[GIVEN MATERIAL Boundary: Start]
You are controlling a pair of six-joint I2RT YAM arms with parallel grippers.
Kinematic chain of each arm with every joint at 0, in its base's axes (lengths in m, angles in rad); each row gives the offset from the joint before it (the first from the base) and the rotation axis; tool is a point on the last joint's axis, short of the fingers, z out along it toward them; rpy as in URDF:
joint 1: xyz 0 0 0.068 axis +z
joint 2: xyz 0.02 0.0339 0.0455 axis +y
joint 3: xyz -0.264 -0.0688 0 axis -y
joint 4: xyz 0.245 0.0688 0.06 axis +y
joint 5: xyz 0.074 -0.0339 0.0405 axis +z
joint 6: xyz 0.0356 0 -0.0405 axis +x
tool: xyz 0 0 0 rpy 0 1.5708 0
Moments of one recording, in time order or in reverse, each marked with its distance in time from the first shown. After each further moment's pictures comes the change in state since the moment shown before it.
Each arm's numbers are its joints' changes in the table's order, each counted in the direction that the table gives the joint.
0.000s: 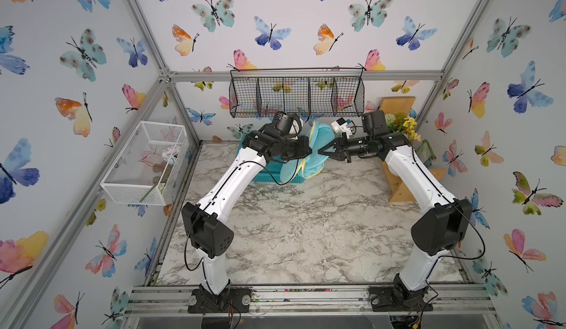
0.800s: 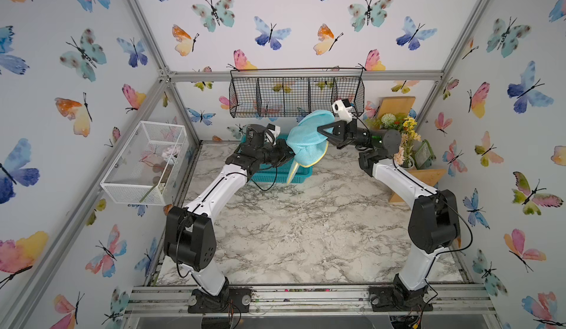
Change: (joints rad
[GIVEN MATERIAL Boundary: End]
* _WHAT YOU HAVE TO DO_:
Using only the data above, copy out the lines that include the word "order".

* _REPLY_:
Moments of one recording, in time order or in reverse, each marked with its distance in time from the first shown. After each further moment's pictures comes the change in state since the moment shown before it.
Each arm's numbers are its joints' changes in the table's order, each counted in the direction that the table gives the joint.

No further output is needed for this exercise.